— BRIEF —
Each line that has the string "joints" must be copied from the records below.

— MATERIAL FOR THIS TASK —
■ ■ ■ ■
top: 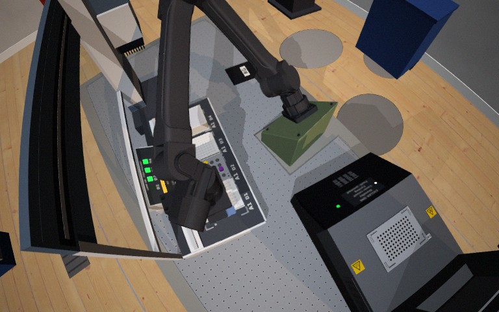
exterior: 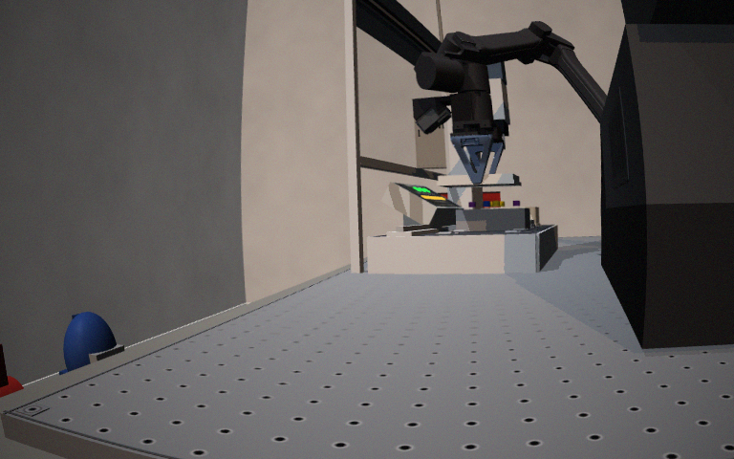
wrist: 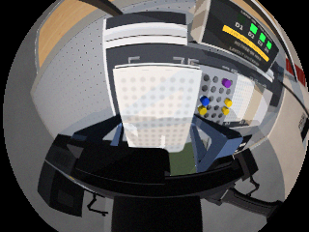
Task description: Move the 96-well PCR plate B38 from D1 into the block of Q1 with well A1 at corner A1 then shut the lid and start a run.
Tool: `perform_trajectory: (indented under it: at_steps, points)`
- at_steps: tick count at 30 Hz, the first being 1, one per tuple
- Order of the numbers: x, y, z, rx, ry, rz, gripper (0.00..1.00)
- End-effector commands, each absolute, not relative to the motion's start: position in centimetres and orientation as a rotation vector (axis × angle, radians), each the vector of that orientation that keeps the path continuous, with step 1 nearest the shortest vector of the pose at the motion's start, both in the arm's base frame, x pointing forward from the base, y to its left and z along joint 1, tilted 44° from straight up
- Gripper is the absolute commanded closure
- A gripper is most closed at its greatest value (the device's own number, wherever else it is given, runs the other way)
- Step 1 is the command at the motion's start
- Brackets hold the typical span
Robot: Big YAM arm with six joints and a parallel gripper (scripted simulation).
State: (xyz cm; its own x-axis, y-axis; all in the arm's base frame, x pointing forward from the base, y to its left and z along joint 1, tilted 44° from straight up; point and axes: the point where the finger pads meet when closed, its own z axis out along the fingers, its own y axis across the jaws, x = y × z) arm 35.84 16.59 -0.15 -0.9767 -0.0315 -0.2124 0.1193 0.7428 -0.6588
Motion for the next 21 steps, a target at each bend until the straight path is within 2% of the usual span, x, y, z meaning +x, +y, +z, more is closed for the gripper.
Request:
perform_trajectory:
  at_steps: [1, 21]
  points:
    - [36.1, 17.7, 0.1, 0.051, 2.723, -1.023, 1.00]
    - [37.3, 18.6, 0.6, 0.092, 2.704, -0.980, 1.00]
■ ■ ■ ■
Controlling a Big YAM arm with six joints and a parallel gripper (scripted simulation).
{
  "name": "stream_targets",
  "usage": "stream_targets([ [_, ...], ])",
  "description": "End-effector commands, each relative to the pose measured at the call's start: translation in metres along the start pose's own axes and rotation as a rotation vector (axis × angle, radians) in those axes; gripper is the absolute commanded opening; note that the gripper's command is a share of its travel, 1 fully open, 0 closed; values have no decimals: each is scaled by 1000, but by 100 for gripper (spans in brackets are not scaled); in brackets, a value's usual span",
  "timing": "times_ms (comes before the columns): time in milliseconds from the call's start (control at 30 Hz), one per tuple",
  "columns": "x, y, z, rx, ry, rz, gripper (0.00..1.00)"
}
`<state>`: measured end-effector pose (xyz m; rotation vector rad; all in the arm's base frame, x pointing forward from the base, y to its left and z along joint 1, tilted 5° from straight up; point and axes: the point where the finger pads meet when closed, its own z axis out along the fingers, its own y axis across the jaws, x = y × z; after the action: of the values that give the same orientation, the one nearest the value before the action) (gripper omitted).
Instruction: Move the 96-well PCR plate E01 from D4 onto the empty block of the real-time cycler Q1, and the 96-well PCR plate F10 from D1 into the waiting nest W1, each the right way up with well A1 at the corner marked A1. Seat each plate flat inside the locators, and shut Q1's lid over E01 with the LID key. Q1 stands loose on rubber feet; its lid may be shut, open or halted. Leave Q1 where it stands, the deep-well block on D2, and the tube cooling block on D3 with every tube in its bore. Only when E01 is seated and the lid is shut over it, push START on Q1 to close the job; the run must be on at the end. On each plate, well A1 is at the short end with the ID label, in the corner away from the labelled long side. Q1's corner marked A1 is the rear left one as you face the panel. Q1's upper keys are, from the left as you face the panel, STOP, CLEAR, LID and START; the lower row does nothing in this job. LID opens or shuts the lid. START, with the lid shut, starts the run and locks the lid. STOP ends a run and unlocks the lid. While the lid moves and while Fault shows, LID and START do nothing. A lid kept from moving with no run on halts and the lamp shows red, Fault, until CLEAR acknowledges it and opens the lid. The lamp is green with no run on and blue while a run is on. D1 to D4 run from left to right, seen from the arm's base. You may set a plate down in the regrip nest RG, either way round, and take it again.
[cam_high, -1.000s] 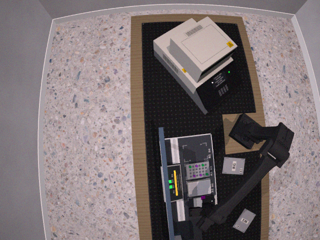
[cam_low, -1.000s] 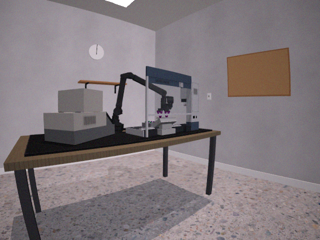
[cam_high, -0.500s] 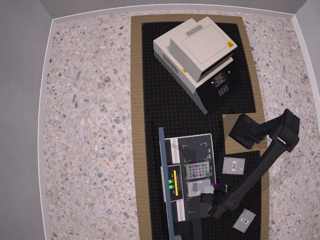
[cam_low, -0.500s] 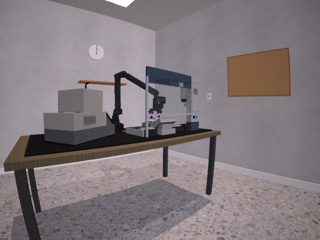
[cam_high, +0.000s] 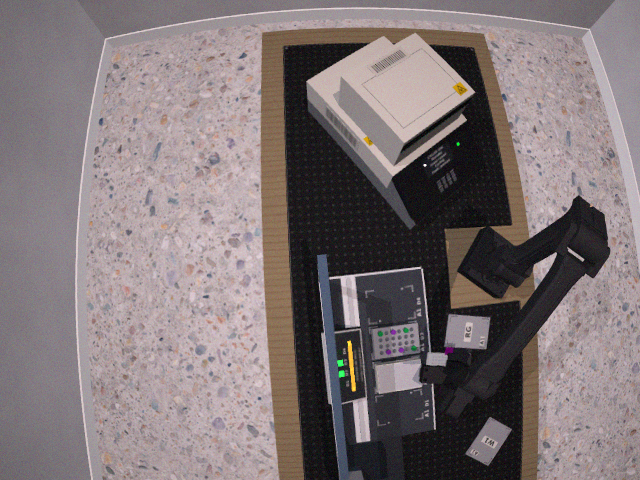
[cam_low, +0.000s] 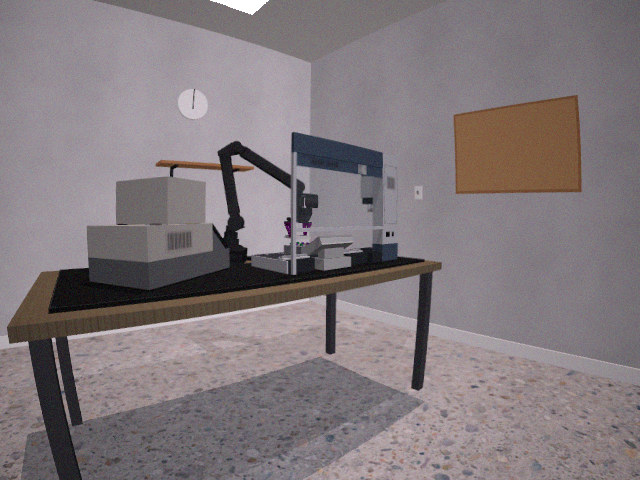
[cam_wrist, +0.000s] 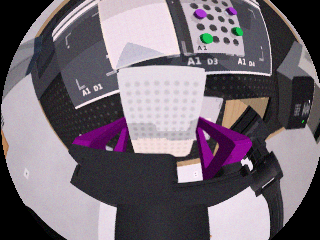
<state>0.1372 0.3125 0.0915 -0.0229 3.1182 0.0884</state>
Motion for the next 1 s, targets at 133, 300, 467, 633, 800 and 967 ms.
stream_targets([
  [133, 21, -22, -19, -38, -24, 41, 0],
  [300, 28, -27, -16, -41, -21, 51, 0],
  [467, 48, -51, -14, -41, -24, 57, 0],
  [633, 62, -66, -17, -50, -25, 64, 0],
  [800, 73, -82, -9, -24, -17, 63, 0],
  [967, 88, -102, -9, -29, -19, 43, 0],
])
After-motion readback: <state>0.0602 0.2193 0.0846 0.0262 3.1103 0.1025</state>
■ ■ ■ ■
— TASK ANSWER —
Robot: Big YAM arm with six joints and a parallel gripper (scripted simulation).
Controlling a Big YAM arm with six joints and a parallel gripper (scripted simulation).

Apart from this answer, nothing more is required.